Blandine, contrite et honteuse de tant de bonté de la part de son confesseur, écouta la suite.
" J'applique les méthodes de pénitence qu'un pasteur anglais, le Révérend Willie, a longuement décrit dans un ouvrage précieux. De la même manière que j'ai forcé votre bouche au silence, il me faudra vous faire oublier ce corps qui est un appel à la luxure. Qu'il soit immobilisé, que vos mains ne puissent se livrer à une besogne que la morale et Notre Seigneur réprouvent. "
Il lui avait lié les poignets derrière le dos et poursuivant son homélie, il entreprit de lui ligoter les coudes. Il serra vigoureusement les liens et le torse de Blandine se cabra lorsque ses coudes furent complètement entravés, se touchant l'un, l'autre.
" Ainsi que ces mamelles heureusement placées là par notre Créateur pour nourrir les fruits d'une Sainte Union et que vous transformez en objets impurs par le simple fait d'apparaître nue devant la Sainte Vierge. "
Le bon Père enroula une corde autour de la poitrine de Blandine, au-dessus puis en dessous de ses seins. Il termina par la taille qu'il enserra de deux tours avant d'achever cet ouvrage pieux par une brutale traction sur les deux extrémités de la corde qu'il noua par devant.
La corde se tendit, restreignant la taille, puis la poitrine, mordant la chair tendre des seins de Blandine qui crut perdre le souffle. Ses jambes s'affaissèrent, elle trébucha, mais le collier la retint. Elle manqua s'étrangler avant que le Père, charitable, l'aidât à se redresser.
" Ma fille vous voici en situation de pénitence. Songez donc à votre Sainte Patronne qui périt, livrée aux bêtes féroces par des païens. Ne ressentez vous pas le souffle du démon s'échapper de votre corps soumis à la contrainte. "
Blandine gémit un oui assourdi au travers du bâillon. Ses bras, ses poignets ligotés, sa poitrine garrottée, ressentaient les brûlures du démon. Elle respirait rapidement, le souffle court : le démon effectivement voulait sortir de son corps souillé. Tant de bonté de la part du cousin de Madame, son aide qu'il lui apportait afin qu'elle gagnât son salut, l'émouvait au plus profond d'elle-même. Une reconnaissance infinie emplit ses pensées, et des larmes lui vinrent aux yeux.
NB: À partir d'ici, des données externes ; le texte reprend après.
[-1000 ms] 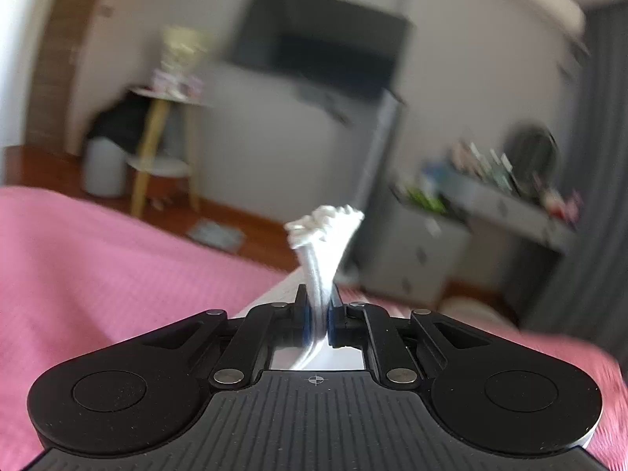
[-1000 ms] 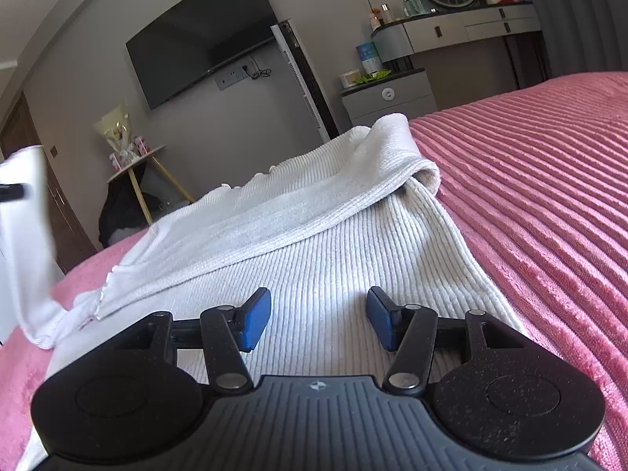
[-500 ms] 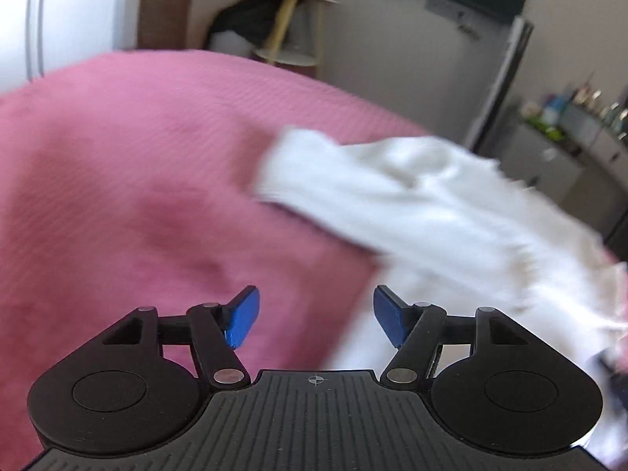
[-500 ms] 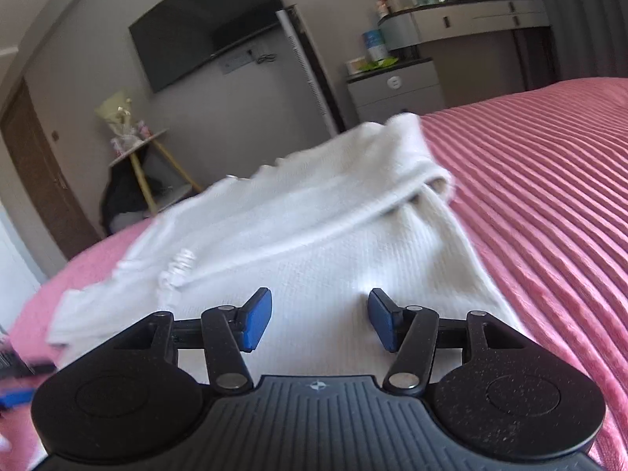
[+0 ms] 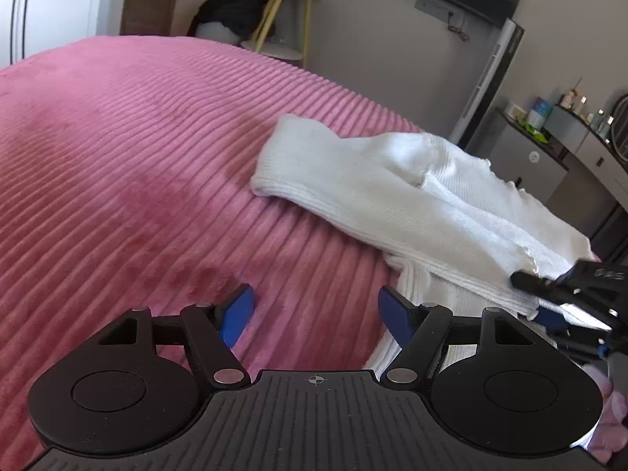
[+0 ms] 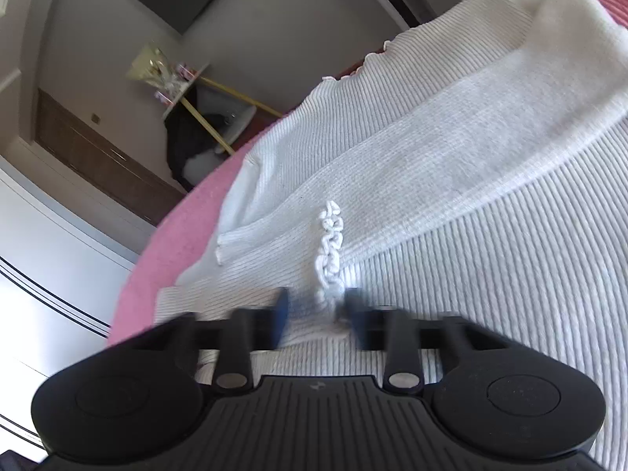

Elle sut alors que tout cet appareillage de cordes, de chaînes et de cuir l'emporterait vers la Rédemption de ses péchés.
Le Saint Homme lui caressa gentiment les cheveux, lui enleva ses lunettes et recula. Il la bénit d'un signe de croix et la quitta sur quelques mots.
" Priez ma pauvre fille. Priez de toute votre âme éperdue. Je viendrais à l'aube vous débarrasser de ces instruments. "
Il s'éloigna, éteint la lumière et ferma la porte.
Blandine se retrouva debout dans le noir, seule. Dans la tenue de pénitente qui était sienne, bâillonnée, entravée, juchée sur ces hauts talons, elle se mit à prier. Et tandis que dehors, le vent chassait l'orage, les suppliques muettes de Blandine montèrent vers les cieux.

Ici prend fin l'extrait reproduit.